Brain's role in recalibration of eye-hand coordination pinpointed


A region of the brain believed to be important for maintaining the calibration between visual and motor systems necessary for accurate eye-hand coordination has been identified in human subjects, report researchers from Emory and the University of California, Los Angeles, in the Oct. 16 issue of Nature.

The subjects were attempting to recalibrate their reaching to compensate for visual displacements that resulted from viewing the world through prism goggles. The brain region was located within a specialized area of posterior parietal cortex (area PEG) in the hemisphere opposite the reaching hand.

"Presumably, recalibration of eye-hand coordination takes place continuously throughout our lives, as our limbs and visual systems grow and age, and as we learn to deal with commonplace sensory distortions such as using a mirror to guide certain movements or adjusting to the minor spatial distortions caused by a new pair of glasses," said senior author Garrett E. Alexander, professor of neurology at the School of Medicine.

The process of recalibration associated with adapting to prisms was pinpointed using positron emission tomography (PET) at the Emory PET Center to image patterns of brain activation (reflected by changes in regional blood flow) that occurred as subjects performed two behavioral tasks. In one task, subjects attempted to reach to visual targets viewed through displacing prisms. In the other, they made reaching movements identical to those of the prism task (including error corrections caused by displacing the target while the subject was in midreach), but there were no prisms to distort their vision. Subtracting the second set of images from the first showed the net effects of the recalibration (prism adaptation) process, and revealed the selective activation of area PEG. This region of posterior parietal cortex is known to contain both visual and somatosensory maps, making it a plausible candidate for subserving the process of visuomotor recalibration.
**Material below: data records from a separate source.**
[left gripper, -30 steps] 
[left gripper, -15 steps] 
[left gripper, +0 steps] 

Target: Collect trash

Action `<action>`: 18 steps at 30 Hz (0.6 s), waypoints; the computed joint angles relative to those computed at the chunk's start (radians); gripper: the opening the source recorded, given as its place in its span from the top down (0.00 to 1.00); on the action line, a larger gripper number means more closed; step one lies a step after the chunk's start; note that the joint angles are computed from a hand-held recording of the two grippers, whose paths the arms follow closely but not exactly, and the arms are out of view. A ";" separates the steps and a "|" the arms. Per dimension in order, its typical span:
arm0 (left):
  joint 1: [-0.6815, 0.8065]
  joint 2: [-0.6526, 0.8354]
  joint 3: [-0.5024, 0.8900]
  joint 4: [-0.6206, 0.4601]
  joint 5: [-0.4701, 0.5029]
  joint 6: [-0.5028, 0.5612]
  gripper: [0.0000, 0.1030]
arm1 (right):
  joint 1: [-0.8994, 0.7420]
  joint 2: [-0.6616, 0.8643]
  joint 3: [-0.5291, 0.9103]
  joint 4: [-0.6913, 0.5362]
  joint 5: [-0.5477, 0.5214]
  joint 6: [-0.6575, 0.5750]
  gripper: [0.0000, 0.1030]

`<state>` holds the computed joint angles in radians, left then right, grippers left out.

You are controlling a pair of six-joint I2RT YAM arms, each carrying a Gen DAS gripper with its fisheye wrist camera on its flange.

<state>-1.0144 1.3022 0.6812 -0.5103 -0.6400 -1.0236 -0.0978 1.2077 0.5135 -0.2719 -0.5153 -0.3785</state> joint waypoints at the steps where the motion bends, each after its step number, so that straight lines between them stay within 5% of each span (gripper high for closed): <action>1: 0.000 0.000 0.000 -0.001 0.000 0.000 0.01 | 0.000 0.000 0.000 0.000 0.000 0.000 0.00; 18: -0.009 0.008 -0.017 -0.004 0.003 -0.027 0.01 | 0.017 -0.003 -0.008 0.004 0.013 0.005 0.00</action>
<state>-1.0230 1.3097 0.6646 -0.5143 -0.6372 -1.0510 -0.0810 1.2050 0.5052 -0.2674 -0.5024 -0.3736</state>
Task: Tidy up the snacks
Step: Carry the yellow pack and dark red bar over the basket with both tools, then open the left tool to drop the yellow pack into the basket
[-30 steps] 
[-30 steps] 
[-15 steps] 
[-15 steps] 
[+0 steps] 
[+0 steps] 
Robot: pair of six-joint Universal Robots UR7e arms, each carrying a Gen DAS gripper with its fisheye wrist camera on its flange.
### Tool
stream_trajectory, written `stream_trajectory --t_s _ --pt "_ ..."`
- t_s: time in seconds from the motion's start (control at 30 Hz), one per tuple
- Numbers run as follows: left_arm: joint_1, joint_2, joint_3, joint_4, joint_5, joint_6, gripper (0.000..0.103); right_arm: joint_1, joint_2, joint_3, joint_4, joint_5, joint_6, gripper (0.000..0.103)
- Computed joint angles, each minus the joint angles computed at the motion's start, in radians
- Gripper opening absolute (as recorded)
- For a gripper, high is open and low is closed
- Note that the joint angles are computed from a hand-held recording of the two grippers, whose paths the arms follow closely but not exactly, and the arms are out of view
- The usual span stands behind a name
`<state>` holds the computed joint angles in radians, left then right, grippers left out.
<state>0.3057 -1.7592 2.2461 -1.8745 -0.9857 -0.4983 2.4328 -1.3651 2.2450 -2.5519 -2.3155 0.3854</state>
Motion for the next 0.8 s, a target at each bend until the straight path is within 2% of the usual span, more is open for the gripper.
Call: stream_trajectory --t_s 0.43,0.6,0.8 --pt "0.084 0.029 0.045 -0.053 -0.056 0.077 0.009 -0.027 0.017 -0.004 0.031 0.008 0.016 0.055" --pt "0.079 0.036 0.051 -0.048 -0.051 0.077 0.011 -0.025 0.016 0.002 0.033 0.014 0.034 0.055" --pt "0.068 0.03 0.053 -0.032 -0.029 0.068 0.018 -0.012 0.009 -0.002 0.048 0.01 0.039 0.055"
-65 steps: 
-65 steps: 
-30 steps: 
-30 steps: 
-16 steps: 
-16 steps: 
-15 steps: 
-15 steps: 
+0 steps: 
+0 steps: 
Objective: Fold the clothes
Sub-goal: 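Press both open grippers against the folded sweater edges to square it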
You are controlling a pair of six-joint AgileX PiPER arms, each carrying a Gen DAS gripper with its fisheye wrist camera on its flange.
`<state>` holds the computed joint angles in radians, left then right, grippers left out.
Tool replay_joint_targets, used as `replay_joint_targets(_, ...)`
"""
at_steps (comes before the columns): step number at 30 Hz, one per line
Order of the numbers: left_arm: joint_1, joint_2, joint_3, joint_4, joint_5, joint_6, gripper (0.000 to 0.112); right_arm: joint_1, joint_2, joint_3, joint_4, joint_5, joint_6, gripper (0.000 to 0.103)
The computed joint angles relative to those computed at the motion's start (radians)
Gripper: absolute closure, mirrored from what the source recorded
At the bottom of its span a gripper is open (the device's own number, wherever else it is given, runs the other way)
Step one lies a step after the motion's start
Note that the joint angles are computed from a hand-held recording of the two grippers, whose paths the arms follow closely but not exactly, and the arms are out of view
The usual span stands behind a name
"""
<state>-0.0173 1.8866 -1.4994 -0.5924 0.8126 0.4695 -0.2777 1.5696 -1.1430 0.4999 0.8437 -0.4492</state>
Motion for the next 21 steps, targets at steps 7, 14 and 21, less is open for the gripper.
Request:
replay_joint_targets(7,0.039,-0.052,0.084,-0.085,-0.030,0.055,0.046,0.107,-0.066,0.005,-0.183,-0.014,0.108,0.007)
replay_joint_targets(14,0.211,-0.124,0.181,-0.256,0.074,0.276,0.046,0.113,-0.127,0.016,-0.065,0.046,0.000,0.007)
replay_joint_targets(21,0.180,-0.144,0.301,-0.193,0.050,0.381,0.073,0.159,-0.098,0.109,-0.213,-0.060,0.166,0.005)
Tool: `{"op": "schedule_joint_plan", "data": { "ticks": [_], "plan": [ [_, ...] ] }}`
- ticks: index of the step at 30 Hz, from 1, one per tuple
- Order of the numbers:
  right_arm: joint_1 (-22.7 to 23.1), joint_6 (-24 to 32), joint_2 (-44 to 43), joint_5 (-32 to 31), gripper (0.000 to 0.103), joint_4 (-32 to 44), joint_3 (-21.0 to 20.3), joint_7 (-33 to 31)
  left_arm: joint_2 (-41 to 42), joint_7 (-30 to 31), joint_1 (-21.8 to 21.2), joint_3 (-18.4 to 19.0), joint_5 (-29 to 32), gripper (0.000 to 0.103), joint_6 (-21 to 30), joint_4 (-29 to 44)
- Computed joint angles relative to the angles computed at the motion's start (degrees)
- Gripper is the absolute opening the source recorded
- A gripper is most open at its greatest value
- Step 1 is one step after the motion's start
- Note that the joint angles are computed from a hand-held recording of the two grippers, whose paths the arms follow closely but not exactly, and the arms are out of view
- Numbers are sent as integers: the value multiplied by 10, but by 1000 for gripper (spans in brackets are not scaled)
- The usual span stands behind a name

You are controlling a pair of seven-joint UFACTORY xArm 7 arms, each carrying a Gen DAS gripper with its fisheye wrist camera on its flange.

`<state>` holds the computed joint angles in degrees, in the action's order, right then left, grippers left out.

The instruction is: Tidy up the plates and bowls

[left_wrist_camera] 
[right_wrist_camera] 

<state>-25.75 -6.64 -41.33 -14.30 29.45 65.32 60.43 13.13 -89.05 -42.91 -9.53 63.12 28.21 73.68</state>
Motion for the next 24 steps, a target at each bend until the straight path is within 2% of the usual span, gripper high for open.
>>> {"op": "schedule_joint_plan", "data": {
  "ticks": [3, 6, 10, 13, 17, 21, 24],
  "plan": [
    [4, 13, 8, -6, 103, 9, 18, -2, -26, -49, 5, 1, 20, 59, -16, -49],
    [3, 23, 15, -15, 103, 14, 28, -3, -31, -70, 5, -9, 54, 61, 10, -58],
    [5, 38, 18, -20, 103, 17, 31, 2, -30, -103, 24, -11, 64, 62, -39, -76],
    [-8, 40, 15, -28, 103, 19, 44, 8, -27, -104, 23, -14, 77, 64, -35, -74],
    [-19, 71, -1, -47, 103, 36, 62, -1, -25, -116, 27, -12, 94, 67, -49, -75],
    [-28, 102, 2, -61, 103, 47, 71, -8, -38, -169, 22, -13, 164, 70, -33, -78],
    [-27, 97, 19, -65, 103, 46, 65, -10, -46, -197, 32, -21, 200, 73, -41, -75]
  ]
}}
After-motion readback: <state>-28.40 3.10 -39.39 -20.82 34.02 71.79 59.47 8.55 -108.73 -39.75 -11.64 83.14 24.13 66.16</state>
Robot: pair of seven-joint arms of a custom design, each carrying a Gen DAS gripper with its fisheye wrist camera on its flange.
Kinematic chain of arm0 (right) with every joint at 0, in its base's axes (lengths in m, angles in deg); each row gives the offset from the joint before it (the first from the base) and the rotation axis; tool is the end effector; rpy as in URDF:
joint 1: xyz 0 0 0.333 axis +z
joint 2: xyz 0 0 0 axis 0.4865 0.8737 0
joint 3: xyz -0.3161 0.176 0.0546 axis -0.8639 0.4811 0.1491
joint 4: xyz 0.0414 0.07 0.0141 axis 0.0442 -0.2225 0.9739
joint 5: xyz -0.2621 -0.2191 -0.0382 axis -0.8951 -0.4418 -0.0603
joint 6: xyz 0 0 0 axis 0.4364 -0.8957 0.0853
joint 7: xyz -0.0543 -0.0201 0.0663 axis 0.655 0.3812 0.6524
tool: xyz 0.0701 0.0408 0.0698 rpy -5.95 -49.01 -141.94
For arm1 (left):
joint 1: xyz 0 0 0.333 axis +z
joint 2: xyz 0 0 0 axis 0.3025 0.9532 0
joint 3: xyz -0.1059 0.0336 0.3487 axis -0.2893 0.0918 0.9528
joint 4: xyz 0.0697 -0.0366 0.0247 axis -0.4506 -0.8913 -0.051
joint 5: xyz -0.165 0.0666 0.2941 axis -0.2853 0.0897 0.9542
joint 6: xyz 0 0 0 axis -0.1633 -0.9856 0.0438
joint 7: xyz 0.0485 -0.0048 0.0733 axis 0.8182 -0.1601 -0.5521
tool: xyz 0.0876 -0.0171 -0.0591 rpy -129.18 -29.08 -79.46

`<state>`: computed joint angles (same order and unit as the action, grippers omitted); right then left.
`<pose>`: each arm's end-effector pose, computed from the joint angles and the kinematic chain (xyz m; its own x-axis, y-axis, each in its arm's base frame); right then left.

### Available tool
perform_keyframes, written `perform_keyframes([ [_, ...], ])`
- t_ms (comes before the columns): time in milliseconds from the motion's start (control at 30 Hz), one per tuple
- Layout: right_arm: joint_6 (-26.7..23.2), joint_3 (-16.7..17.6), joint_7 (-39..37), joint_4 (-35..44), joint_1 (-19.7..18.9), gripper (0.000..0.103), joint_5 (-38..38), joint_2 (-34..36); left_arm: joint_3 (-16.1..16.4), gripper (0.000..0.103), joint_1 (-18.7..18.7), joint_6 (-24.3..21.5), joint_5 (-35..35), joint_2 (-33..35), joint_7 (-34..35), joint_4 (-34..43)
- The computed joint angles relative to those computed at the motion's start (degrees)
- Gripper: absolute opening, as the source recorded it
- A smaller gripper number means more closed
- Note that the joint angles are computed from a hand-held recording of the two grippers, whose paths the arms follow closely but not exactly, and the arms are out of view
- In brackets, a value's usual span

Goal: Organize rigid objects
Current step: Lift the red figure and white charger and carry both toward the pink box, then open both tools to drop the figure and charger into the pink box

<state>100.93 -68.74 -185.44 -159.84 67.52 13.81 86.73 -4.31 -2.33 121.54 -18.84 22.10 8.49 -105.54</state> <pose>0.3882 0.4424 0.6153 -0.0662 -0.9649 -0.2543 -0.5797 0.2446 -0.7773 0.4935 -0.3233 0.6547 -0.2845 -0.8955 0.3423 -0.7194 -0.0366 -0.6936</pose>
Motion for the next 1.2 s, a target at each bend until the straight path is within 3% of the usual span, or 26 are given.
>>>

Moreover, patients in whom this region has been damaged by strokes or tumors show impairments of hand-eye coordination when they attempt to make visually guided reaches with the opposite hand.

Alexander's collaborators include Dottie M. Clower, graduate student in Emory's neurosciences program and Department of Neurology; John M. Hoffman, associate professor, neurology and radiology departments at Emory; John R. Votaw, assistant professor, and Tracy L. Faber, assistant professor, Department of Radiology at Emory; and Roger P. Woods, assistant professor, Division of Brain Mapping, UCLA School of Medicine.